聂清然打点好行装,立在山头上往下望。
眼前树木皆是蓊蓊郁郁,一片苍翠之色,枝叶相交间,隐隐可见戈壁滩的几分景象。
生得挺节凌云骨,便作直冲霄汉魂……
聂清然无意识地摩挲着腰间的乾坤袋,望着这一海的葱茏,忽而朗朗地笑了一声。
大哥,你瞧,我一棵一棵地栽,戈壁也能变绿洲……
可见,只要想做,便总是有办法的……
“药伯,走了!”
聂清然没有回头,只向身后挥了挥手,端的是潇洒自任,放浪不拘。
药伯不语,立在他身后,久久地注视着他的背影。
“对了,”聂清然忽然脚步一顿,微微侧首,淡金色的阳光覆上他棱角分明的轮廓,一时间竟显得有些柔和,“劳烦您和楚老板说一声,我出门游玩,暂时不归。
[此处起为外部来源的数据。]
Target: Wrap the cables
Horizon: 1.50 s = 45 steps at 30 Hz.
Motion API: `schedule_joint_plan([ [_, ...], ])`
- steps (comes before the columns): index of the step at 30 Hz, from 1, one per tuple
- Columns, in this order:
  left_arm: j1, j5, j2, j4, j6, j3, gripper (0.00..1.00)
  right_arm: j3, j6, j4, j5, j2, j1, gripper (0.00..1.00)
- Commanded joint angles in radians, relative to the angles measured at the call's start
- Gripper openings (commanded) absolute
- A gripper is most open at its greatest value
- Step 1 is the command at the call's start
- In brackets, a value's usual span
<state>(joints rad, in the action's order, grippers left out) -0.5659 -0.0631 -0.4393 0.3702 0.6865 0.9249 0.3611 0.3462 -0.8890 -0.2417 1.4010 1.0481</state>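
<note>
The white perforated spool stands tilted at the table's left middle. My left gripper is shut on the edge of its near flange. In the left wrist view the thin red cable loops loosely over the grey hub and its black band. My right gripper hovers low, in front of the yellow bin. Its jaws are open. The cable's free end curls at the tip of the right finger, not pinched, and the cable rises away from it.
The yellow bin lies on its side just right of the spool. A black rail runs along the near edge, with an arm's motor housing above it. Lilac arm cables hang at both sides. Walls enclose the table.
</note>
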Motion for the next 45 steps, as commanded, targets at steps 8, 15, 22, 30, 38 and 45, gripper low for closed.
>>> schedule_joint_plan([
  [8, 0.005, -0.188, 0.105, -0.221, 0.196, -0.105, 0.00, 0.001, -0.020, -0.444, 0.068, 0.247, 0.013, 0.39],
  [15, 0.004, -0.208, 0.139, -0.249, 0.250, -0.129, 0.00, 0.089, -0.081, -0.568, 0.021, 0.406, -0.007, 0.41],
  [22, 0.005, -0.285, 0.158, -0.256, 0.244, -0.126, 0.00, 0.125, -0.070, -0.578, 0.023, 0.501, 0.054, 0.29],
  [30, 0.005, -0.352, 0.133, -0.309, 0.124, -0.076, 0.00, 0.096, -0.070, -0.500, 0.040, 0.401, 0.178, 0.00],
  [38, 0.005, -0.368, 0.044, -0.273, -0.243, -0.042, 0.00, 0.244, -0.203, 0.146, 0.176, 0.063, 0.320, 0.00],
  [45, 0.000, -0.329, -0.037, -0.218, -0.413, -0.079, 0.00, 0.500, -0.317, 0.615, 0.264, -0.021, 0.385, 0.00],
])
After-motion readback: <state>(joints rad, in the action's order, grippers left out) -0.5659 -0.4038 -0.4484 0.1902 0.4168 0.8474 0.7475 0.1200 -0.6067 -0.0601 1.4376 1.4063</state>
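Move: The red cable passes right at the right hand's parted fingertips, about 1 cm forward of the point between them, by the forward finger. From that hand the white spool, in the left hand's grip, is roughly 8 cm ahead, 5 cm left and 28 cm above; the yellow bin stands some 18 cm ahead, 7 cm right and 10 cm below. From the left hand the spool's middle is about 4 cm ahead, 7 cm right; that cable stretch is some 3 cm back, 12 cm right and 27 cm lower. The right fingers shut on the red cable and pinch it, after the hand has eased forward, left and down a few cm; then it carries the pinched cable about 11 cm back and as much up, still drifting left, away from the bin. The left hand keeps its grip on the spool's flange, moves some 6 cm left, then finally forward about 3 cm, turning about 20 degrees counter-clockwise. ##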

”
“知道了……聂小子,你一路多保重。”
后面一句语气硬邦邦的,是某位老先生在嫌弃自己肉麻。
聂清然朗笑起来,背着长刀大步流星地走下山去,“您也是!”
小路弯弯曲曲地闪现又隐没,那一角灰衣眨眼间便消失不见……
“诶——!”匆匆赶回的药伯的小徒弟弯下腰背,双手撑在膝盖儿上,气喘吁吁地问道:“师父,聂前辈呢?”
“走了。刚走。”
“啊?!”小徒弟明显得有些失望,一张肉乎乎的小包子脸都皱在了一起,“我还没同聂前辈说上话呢!”
他还想听聂前辈讲故事呢……
啧啧,那家伙果然是个祸害,这才多久,俨然就是他这医馆里的孩子王了!
这么想着,药伯突然有些庆幸,“还好你遇见的不是年少时的他……”
不然这世间只怕又多了一个痴情儿……
“欸?年少时的聂前辈?那是什么样的啊?”
药伯揉了揉小徒弟的发旋,慈祥和蔼地笑了笑,而后徐徐地说——
“九州四海,仙门百家,无人能出其右。”
灼灼少年风骨,揽尽天下风流。
举杯邀月斟酌醉,一刀斩尽离愁。依栏长啸,红尘中,快意恩仇!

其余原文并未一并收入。